Code example from source:

server = spawn(&server/0)

source_alias = Process.alias()
send(server, {:ping, source_alias})

receive do
  :pong -> :pong
end

# Deactivate — late replies to this alias are silently dropped
Process.unalias(source_alias)

Pattern 17: Registry Partitioning Strategies

Source: lib/elixir/lib/registry.ex:310-350 (start_link partitioning docs)

What it does: Duplicate registries support two partitioning strategies:

  • {:duplicate, :pid} (default) — groups entries by the registering process's PID. Good for few keys with many entries (e.g., one PubSub topic with many subscribers).
  • {:duplicate, :key} — groups entries by key. Good for many keys with few entries each (e.g., many topics with few subscribers).

Why: The partitioning strategy determines which partition(s) need to be scanned during lookup. With :key partitioning, a key lookup hits exactly one partition (O(1) partitions). With :pid partitioning, key lookups must scan all partitions but process-based operations (unregister on death) are localized.

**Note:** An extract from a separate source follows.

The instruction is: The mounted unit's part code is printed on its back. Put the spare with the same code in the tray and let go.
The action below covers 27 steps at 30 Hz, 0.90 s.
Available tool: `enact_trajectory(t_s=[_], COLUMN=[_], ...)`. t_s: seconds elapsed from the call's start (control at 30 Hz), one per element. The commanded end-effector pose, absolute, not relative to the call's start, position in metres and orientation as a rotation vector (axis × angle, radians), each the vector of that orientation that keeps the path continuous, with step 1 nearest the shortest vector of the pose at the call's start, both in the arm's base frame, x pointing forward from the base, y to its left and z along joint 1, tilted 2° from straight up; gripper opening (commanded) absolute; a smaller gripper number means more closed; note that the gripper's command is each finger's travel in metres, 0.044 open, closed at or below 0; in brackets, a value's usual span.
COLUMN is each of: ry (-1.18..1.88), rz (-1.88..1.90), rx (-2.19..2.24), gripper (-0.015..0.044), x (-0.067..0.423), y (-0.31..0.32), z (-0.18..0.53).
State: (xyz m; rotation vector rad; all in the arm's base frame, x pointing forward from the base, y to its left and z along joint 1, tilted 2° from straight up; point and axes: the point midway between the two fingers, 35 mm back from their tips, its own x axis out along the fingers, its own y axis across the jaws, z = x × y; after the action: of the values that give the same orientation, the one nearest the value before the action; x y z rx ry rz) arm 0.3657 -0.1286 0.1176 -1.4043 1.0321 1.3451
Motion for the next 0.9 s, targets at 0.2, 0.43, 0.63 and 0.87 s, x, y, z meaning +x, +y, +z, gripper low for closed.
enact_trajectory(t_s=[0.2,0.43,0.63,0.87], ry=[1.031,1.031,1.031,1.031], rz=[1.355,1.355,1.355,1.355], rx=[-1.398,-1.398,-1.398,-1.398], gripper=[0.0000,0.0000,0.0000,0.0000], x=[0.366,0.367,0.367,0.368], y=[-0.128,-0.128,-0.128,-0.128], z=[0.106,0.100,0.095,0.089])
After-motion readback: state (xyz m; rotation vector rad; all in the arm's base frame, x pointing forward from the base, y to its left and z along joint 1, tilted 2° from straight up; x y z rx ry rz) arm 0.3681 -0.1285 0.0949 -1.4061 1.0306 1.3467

Anti-pattern: Using default :pid partitioning with millions of unique keys and frequent lookups. Each lookup scans all partitions. Switch to {:duplicate, :key}.

Code example from source:

# Many topics, few subscribers each — use key partitioning
Registry.start_link(
  keys: {:duplicate, :key},
  name: MyApp.TopicRegistry,
  partitions: System.schedulers_online()
)

# Few topics, many subscribers — use pid partitioning (default)
Registry.start_link(
  keys: :duplicate,
  name: MyApp.BroadcastRegistry,
  partitions: System.schedulers_online()
)

Pattern 18: init/1 Return Values — The Full Spectrum

Source: lib/elixir/lib/gen_server.ex:498-545 (init callback spec)

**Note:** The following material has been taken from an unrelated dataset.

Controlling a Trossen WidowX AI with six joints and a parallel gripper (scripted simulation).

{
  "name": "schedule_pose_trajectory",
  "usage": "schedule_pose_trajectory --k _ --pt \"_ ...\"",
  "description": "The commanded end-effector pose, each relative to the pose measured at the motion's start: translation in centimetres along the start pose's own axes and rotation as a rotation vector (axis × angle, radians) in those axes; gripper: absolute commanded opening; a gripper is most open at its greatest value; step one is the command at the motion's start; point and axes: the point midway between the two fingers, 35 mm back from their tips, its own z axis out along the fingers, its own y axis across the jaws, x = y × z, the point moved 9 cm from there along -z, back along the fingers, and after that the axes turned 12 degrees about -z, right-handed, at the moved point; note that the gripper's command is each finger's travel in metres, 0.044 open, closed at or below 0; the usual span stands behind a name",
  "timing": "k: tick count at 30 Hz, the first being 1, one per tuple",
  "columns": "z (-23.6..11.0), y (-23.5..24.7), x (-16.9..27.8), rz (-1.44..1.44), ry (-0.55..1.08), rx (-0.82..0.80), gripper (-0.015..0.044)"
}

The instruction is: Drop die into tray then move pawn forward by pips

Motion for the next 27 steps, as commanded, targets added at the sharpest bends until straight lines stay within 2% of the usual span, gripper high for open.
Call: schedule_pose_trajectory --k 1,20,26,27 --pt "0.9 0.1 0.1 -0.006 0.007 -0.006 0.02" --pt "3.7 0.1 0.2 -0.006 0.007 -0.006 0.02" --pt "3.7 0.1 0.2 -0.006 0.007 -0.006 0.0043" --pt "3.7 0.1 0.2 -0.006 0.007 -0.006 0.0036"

What it does: init/1 supports five return values:

  • {:ok, state} — normal start
  • {:ok, state, timeout} — start with idle timeout
  • {:ok, state, :hibernate} — start and immediately hibernate (GC + compact heap)
  • {:ok, state, {:continue, arg}} — start then immediately invoke handle_continue
  • :ignore — don't start, supervisor treats as successful (child can be restarted later)
  • {:stop, reason} — initialization failed

Why: Each covers a real scenario:

  • :ignore — process is disabled by configuration but might be enabled later via Supervisor.restart_child/2
  • {:stop, reason} — unrecoverable initialization failure
  • :hibernate — process will be idle for a long time, minimize memory
  • {:continue, _} — split fast init from slow setup

Anti-pattern: Using {:stop, reason} when :ignore is appropriate. If a feature is disabled by config, :ignore keeps the child spec in the supervisor for later activation. {:stop, reason} signals a real failure.